Ouch!

Over the past nine months or so, I’ve suffered three hard disk failures (another one went for good this morning). Prior to that, I’ve been computing for over ten years without a single failure. What has brought all this on? Are hard disks getting flakier? Am I just making heavier use of them? Is it because I built my own system this time around (about two years ago) and did a crap job of it? Is it because, for various reasons, I never switch my PC off these days? Is my system running too hot?

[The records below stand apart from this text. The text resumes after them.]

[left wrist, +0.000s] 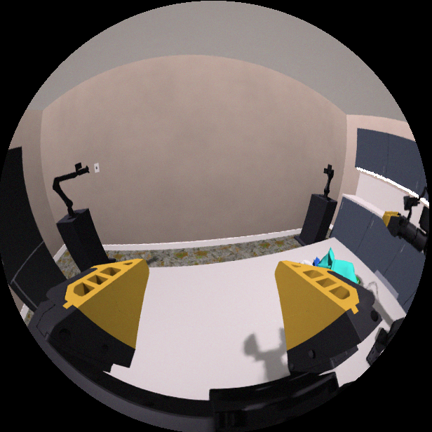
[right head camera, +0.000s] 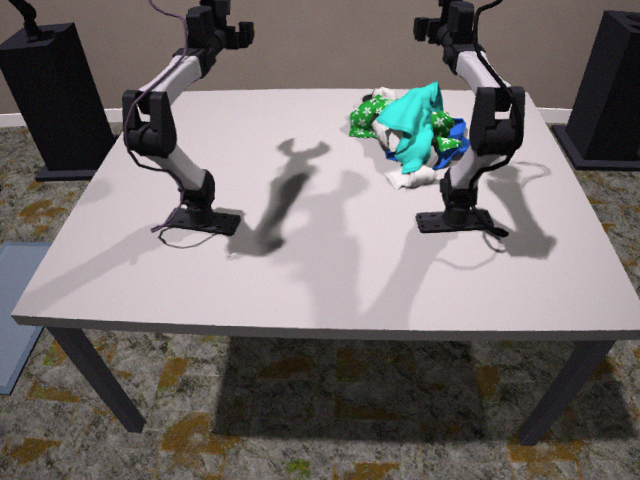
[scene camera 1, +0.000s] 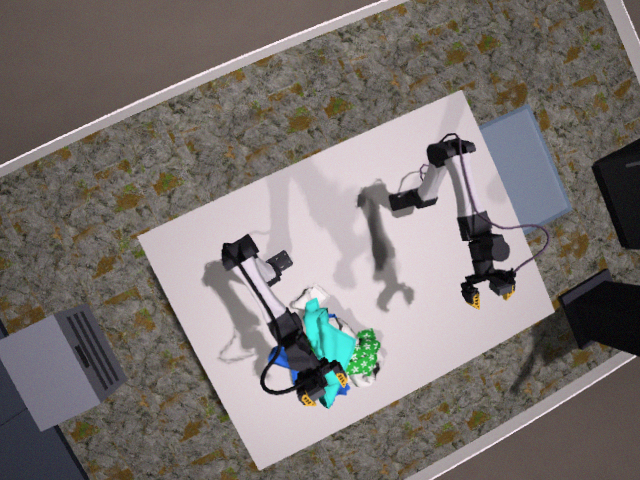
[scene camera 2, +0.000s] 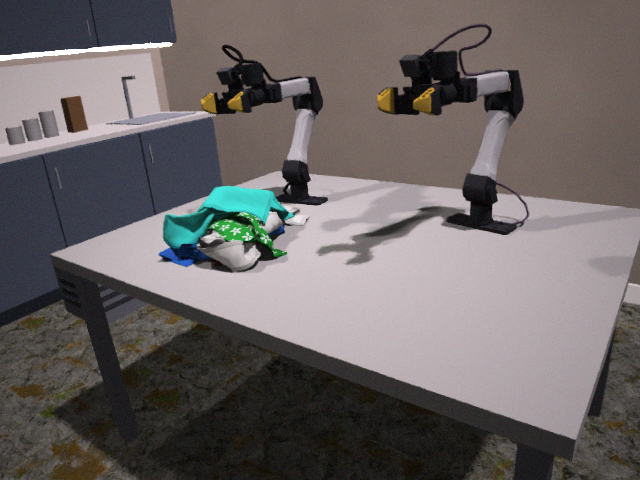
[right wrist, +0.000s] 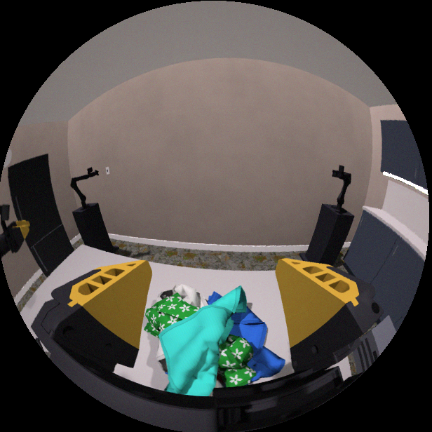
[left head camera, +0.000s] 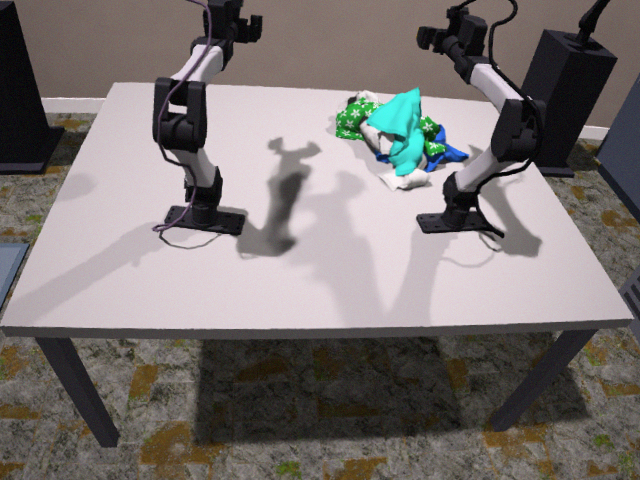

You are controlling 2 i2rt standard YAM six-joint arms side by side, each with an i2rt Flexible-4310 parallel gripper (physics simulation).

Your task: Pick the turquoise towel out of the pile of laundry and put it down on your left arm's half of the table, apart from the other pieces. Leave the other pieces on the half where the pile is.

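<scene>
The turquoise towel (left head camera: 408, 129) (right head camera: 417, 126) (scene camera 1: 328, 335) (scene camera 2: 240, 201) (left wrist: 342, 267) (right wrist: 197, 340) lies draped on top of the laundry pile, on the right arm's half of the table. Under and around it are a green flowered piece (left head camera: 354, 118) (scene camera 2: 237, 228) (right wrist: 170, 312), a blue piece (left head camera: 452, 152) (right wrist: 250, 327) and white pieces (left head camera: 405, 179) (scene camera 2: 235, 255). My right gripper (scene camera 1: 324, 391) (scene camera 2: 222, 104) (right wrist: 213, 268) is open and empty, high above the pile. My left gripper (scene camera 1: 491, 302) (scene camera 2: 405, 103) (left wrist: 211, 269) is open and empty, high above the left arm's half.
The white table (left head camera: 310, 289) (scene camera 2: 439, 310) carries both arm bases (left head camera: 204, 219) (left head camera: 457, 222). Dark pedestals (left wrist: 320, 215) (right wrist: 92, 225) stand beyond the table. Blue kitchen cabinets (scene camera 2: 108, 191) stand at the left of scene camera 2.
</scene>
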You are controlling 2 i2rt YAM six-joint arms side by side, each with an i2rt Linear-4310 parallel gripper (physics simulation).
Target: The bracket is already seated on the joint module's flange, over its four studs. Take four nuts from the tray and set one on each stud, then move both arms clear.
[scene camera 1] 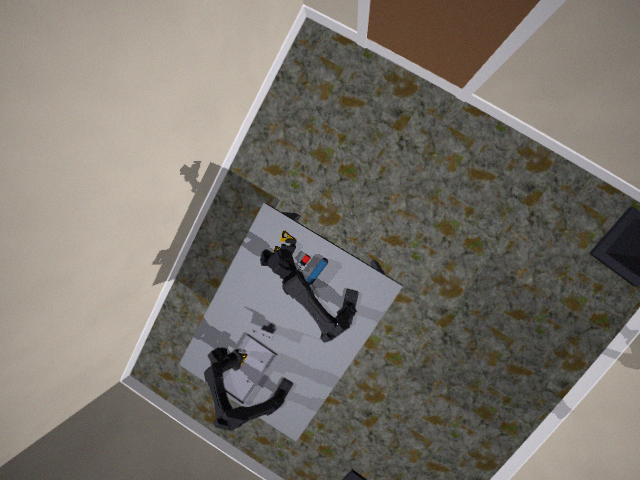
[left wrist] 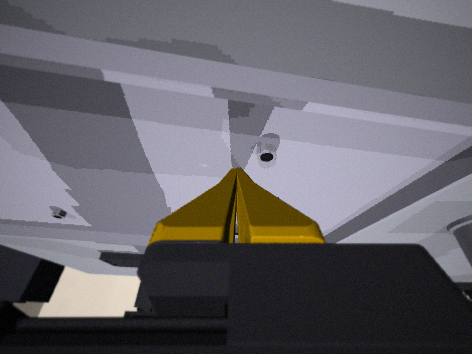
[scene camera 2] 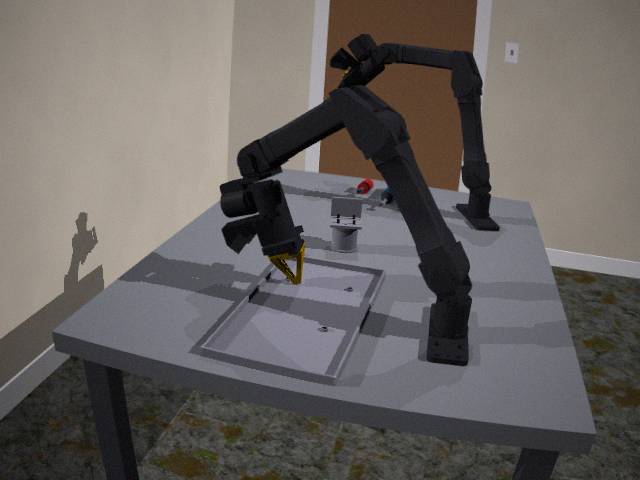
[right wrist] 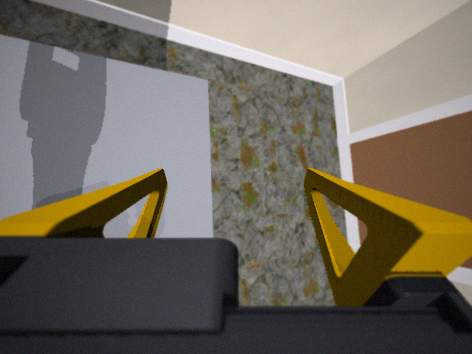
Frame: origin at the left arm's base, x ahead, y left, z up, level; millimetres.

Well, at least with this latest failure (and I think the one before that), the latter reason seems likely. When I opened up the box to see what was wrong, I was amazed to find the edges of the hard disk units hotter than the centre of the sun (quite a lot hotter). I replaced my motherboard about six months ago (because prior to that, for about a year I had been suffering occasional reboots and other strange errors, which I diagnosed as being probably caused by a faulty IDE controller). Unfortunately, when I got the new motherboard out of the box I discovered it only had one three-pin power connector for a fan (my old board had two). I hooked up one fan (at least, I’m fairly sure I did…) and made a mental note to buy myself a power splitter as soon as I had a chance. Which, of course, I never did. And subsequently, it seems that I have accidentally or deliberately unplugged the sole remaining fan and forgotten to plug it back in. So my system was running, complete with about five hard disks and a couple of CD/DVD drives, with just the CPU and power supply fans to cool it (plus a couple of small fans on individual hard drive caddies), no air intake/outlet fans for the case. Hence, unsurprisingly, things got hot. I thought I had some kinda detector on the BIOS which was supposed to warn me when this kinda thing is going to happen, but either it wasn’t working properly or the part of the case where the detector is situated never got hot enough. It did seem to be in particular the part of the case where the hard disks were all crammed together (which is well away from the motherboard) that was sizzling.

So, I headed down to PC World to try and make an emergency power-splitter purchase. They didn’t have any, so instead I bought a fan which comes with an adapter to run off a disk-drive power plug (and I think they undercharged me: at least something good happened today). Came home and plugged it all in. I had a slim hope that, once the system had cooled down, the disk drive might come back online. No such luck.

Amazingly, I have so far been fortunate in what I’ve lost during these crashes. The first disk to go was a RAID mirror of my data drive, so nothing gone there. The second was my “junk” drive which, although it contained one or two things which I didn’t have elsewhere (like archives of old applications, and a couple of DVD movies waiting to burn) had nothing vital on it. The third was my MP3 drive which, although I lost a few files through bad sectors or mis-indexed blocks before it went for good, I managed to back up onto another drive once I saw which way it was headed. But I’m sure my “luck” can’t hold out. I really must burn some DVDs of my last three years digital photography, or else I’m really going to regret it.